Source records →
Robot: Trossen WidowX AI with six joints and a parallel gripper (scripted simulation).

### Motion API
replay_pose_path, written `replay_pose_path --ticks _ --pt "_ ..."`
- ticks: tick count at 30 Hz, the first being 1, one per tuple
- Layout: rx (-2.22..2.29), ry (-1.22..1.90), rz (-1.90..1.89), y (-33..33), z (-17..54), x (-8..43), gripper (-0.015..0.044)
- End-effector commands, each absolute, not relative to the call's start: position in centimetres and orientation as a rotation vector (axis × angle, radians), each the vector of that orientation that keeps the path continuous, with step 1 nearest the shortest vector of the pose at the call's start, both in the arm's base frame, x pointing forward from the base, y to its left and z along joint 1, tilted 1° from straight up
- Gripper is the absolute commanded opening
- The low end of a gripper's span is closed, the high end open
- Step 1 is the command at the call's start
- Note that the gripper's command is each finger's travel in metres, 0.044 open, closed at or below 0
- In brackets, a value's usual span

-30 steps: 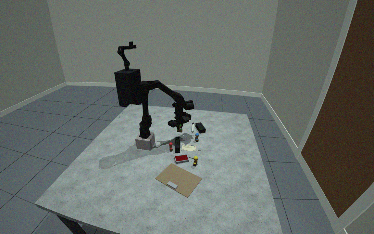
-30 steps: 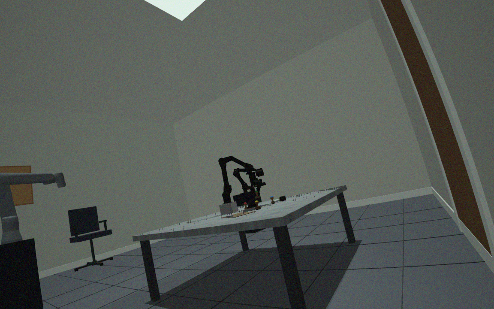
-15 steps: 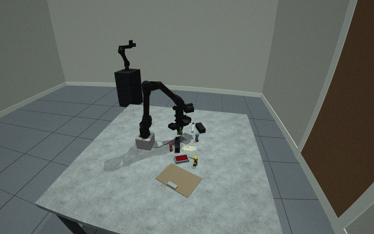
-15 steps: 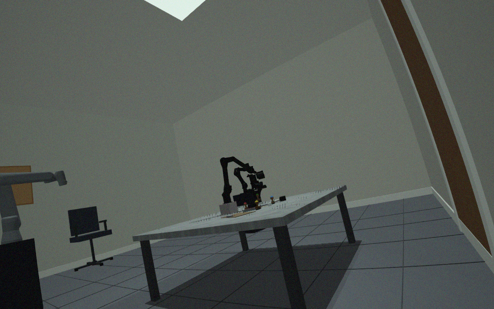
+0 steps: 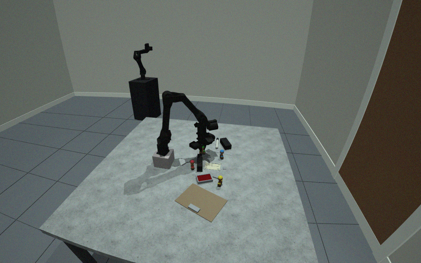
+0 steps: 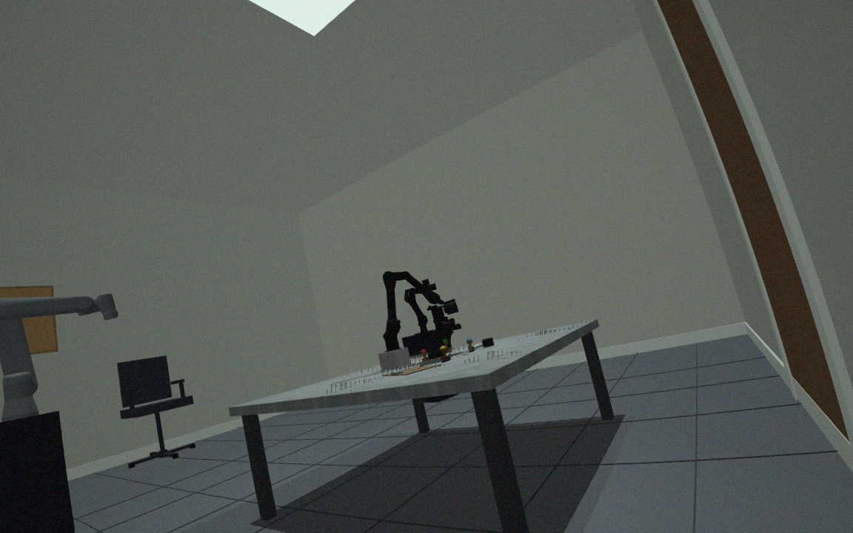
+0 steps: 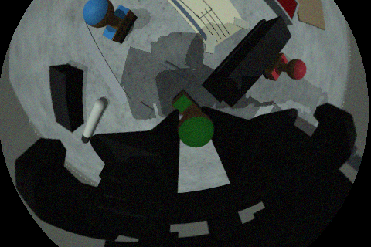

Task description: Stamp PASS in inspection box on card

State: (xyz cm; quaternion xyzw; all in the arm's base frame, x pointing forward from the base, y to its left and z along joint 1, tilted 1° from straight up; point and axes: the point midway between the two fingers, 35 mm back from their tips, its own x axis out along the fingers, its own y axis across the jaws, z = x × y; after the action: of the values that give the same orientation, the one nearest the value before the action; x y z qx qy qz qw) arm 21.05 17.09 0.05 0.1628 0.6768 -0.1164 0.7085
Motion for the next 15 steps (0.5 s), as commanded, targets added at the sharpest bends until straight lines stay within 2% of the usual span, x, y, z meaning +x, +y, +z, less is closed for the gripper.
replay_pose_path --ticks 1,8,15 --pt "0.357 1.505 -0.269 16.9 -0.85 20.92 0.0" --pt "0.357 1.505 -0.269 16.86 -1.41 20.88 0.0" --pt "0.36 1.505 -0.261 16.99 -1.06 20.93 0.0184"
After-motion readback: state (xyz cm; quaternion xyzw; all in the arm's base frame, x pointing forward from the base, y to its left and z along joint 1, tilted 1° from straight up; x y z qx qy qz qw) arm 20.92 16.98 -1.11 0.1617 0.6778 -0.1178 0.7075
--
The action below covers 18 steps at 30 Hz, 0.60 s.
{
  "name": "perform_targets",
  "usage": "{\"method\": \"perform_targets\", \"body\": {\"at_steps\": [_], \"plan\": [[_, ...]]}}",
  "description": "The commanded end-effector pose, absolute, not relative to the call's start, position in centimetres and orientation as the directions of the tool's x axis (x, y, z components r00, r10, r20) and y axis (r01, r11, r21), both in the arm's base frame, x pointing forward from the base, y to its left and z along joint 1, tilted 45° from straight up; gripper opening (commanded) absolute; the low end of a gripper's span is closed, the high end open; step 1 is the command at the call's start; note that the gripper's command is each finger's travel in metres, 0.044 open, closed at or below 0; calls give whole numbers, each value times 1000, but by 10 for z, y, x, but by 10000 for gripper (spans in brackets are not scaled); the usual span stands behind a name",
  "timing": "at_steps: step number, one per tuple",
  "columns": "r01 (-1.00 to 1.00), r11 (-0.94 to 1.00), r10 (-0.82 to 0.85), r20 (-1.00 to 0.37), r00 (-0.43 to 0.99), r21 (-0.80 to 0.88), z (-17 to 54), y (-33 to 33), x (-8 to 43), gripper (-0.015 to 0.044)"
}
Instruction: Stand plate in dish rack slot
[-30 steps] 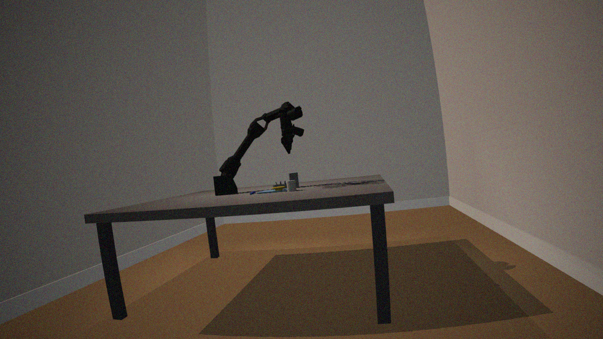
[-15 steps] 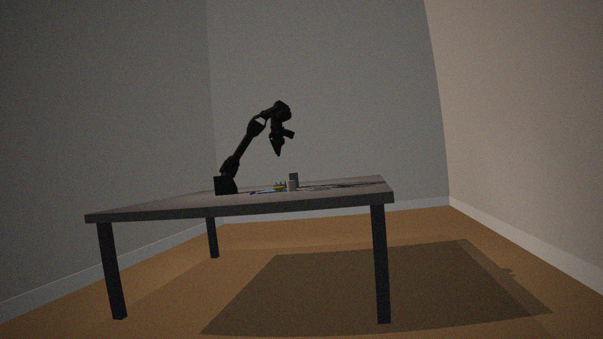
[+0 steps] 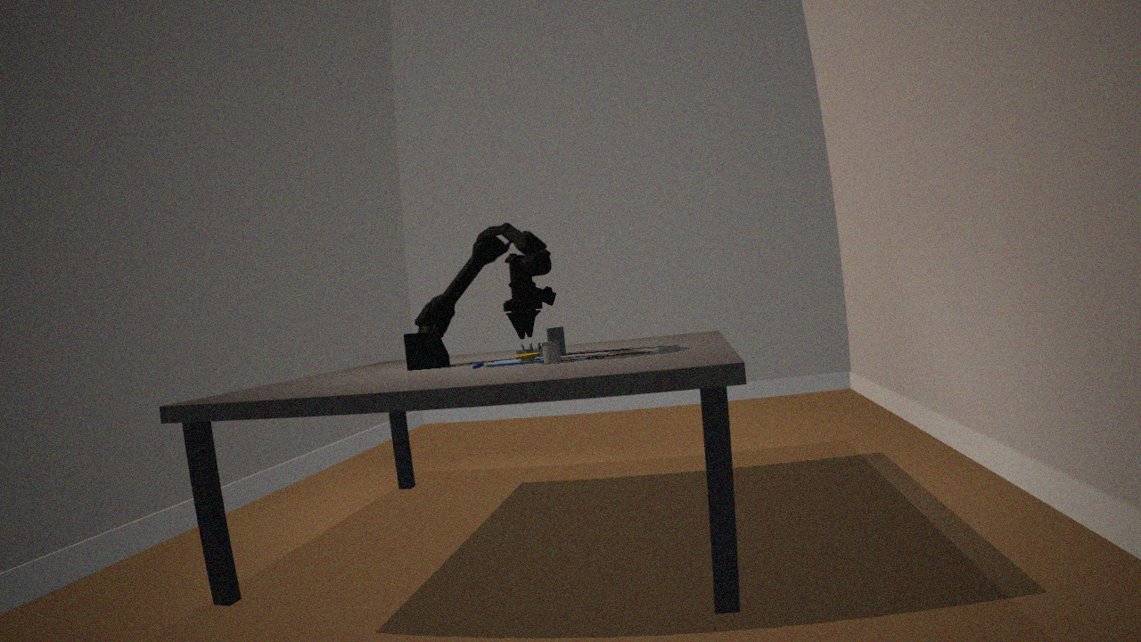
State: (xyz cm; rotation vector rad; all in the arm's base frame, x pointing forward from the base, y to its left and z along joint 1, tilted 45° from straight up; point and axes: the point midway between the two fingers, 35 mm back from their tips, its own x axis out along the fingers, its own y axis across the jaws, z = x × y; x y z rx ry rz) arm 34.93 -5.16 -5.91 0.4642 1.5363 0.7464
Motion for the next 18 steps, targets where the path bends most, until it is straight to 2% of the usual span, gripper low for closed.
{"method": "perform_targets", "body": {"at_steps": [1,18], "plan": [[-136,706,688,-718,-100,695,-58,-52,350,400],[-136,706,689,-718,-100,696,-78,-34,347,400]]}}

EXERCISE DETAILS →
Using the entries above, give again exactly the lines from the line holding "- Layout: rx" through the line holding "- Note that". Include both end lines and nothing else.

TASK RESULT →
- Layout: rx (-2.22..2.29), ry (-1.22..1.90), rz (-1.90..1.89), y (-33..33), z (-17..54), x (-8..43), gripper (-0.015..0.044)
- End-effector commands, each absolute, not relative to the call's start: position in centimetres and orientation as a rotation vector (axis × angle, radians), each the vector of that orientation that keeps the path continuous, with step 1 nearest the shortest vector of the pose at the call's start, both in the arm's base frame, x pointing forward from the base, y to its left and z along joint 1, tilted 1° from straight up
- Gripper is the absolute commanded opening
- The low end of a gripper's span is closed, the high end open
- Step 1 is the command at the call's start
- Note that the gripper's command is each finger's travel in metres, 0.044 open, closed at or below 0

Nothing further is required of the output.